Reference of 13194-69-9,Some common heterocyclic compound, 13194-69-9, name is 2-Iodo-5-methylaniline, molecular formula is C7H8IN, traditional synthetic route has been very mature, but the traditional synthetic route has various shortcomings, such as complicated route, low yield, poor purity, etc, below Introduce a new synthetic route.

General procedure: A 25mL oven-dried Schlenk tube were added 2-iodoaniline 1a (110mg, 0.5mmol), phenylacetic acid 2a (81.7mg, 0.6mmol) or benzyl chloride 4a (75.9mg, 0.6mmol), selenium powder (118mg, 1.5mmol), CuBr (7.17mg, 10mmol%), KOH (56.1mg, 1.0mmol) or Cs2CO3 (326mg, 1.0mmol), DMSO (1.5mL). The tube was purged with nitrogen three times. Then the reaction mixture was stirred in a preheated oil bath at 120C for 18h. After the reaction was completed, the mixture was diluted with a saturated solution of Na2CO3 (15mL) and extracted with ethyl acetate (3×10mL). The organic layer was dried over anhydrous Na2SO4, then concentrated in vacuo. The residue was purified by silica gel column chromatography (petroleum ether/ethyl acetate, 100/1) to give pure product 3aa.

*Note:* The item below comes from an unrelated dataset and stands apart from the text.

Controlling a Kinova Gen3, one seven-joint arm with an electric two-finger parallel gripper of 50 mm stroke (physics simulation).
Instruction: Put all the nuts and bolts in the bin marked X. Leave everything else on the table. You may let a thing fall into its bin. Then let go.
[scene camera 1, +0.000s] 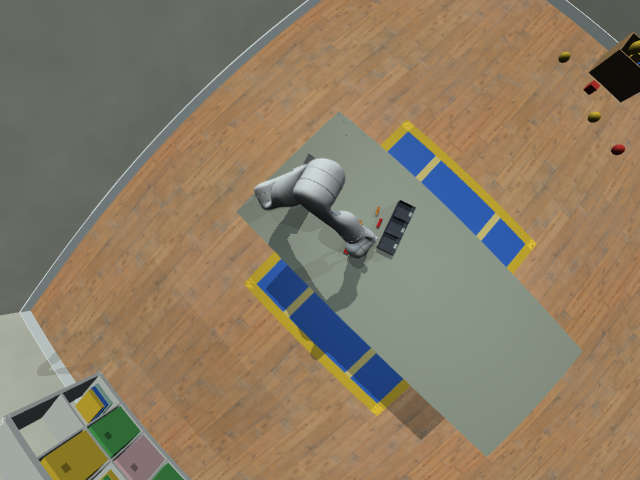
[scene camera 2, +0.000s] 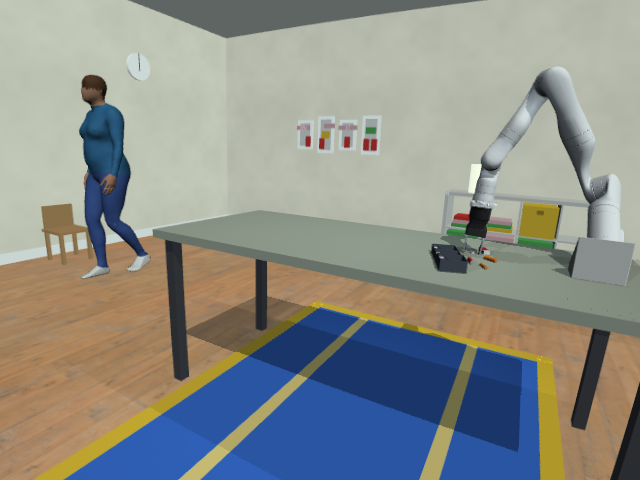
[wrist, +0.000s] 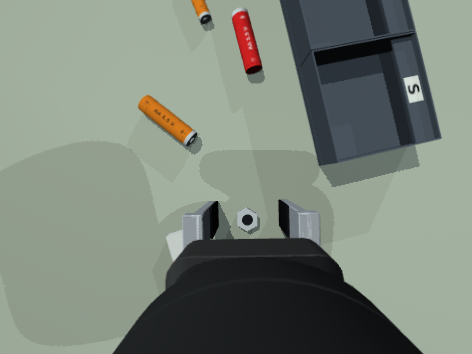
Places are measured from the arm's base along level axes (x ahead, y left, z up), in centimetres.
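Pixels of known places: gripper, between the fingertips: (scene camera 2: 471, 252) (wrist: 248, 213); arm's base, origin of its link: (scene camera 2: 603, 255).
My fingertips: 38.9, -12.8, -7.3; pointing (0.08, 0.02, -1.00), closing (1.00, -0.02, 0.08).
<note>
For each thing: its top centre in the pictures, then the offset to it from my fingertips, as dx, dy, dz.
- small grey hex nut, centre of its top: (wrist: 247, 219) -0.2, -0.4, +0.6
- dark tray, centre of its top: (scene camera 2: 448, 250) (scene camera 1: 397, 227) +8.3, +16.8, +3.7
- red battery, centre of its top: (wrist: 247, 35) (scene camera 1: 379, 222) +0.5, +14.3, +1.2
- red-and-white block, centre of its top: (wrist: 192, 272) (scene camera 1: 348, 247) -4.7, -4.2, +1.0
A small grey hex nut (wrist: 240, 220) lies on the table between the fingertips of my gripper (wrist: 248, 213) (scene camera 2: 474, 251) in the wrist view. The gripper is open, pointing down low over the table, with a finger on each side of the nut and gaps between. A dark tray (scene camera 1: 408, 224) (scene camera 2: 453, 267) (wrist: 313, 100) of three bins stands beside it. The bin nearest the gripper (wrist: 360, 110) is marked S and looks empty; the middle bin shows in part. The mark X is not readable in these views. No bolt shows. The arm hides the gripper in scene camera 1.
A red battery (wrist: 246, 42) (scene camera 1: 379, 222) and two orange batteries (wrist: 167, 121) (wrist: 200, 9) lie left of the tray in the wrist view. A red-and-white block (wrist: 175, 244) (scene camera 1: 345, 251) lies just beyond the left finger, partly hidden. A person (scene camera 2: 105, 139) is away from the table.
</note>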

These compound has a wide range of applications. It is believed that with the continuous development of the source of the synthetic route 2-Iodo-5-methylaniline, its application will become more common.

Reference of 98-61-3, In the next few decades, the world population will flourish. As the population grows rapidly and people all over the world use more and more resources, all industries must consider their environmental impact. 98-61-3, name is 4-Iodobenzenesulfonyl chloride belongs to iodides-buliding-blocks compound, it is a common compound, a new synthetic route is introduced below.

7-PIPSYL-GC (6).; To a suspension of GC (3,99. 8 mg, 0.227 mmol) and 4-iodobenzenesulfonyl chloride (205.7 mg, 0.680 mmol, 3 equiv) in CH2CL2 (2.25 mL) was added pyridine (73 mL, 0.906 mmol, 4 equiv) and the reaction mixture was stirred for 26 h. The solvent was removed under reduced pressure, the residue dissolved in EtOAc and washed with 1M aq. HC1, brine and dried with MGSO4. The crude product was purified by flash column chromatography (gradient 40-99 % EtOAc/hexanes, 1 % AcOH) to obtain 113.8 mg of pure 6 (73% yield) and 24.3 mg of recovered GC (25 %). 1H-NMR (400 MHz, DMSO-d6) 8 8.18-8. 10 (m, 2HA), 7.78-7. 70 (m, 2H), 7.57 (d, J = 5. 5 Hz, 1H, 10- H), 6.52 (s, 1H, 3-OH), 6.13 (s, 1H, 12-H), 5.30 (d, J = 4.2 Hz, 1H, 1-OH), 5.16 (D, J = 4.1 Hz, 1H, 6-H), 5.01 (d, J = 5.5 Hz, 1H, 10-H), 4.85 (dd, J = 12.4, 4.1 Hz, 1H, 7-H), 4. 60 (d, J = 6.5 Hz, 1H, 2-H), 4.09 (dd, J = 6.5, 4.2 Hz, 1H, 1-H), 2.80 (q, J = 7.1 Hz, 1H, 14-H), 1.95 (d, J = 12.4 Hz, 1H, 8- H), 1.10 (d, J = 7.1 Hz, 3H, 16-CH3), 0.98 (s, 9H, tBu) ; 13C- NMR (75 MHz, MEOD) 5 8.16, 29.24, 33.20, 43.17, 50.03, 64.78, 68.71, 70.24, 75.03, 76.67, 81.10, 84.50, 93.47, 100.06, 103.62, 111.14, 130.49, 137.04, 140.39, 171.66, 174.40, 178.05. HRMS (FAB) calcd for C26H28013SI 707.0295, found 707.0265.

The synthetic route of 4-Iodobenzenesulfonyl chloride has been constantly updated, and we look forward to future research findings.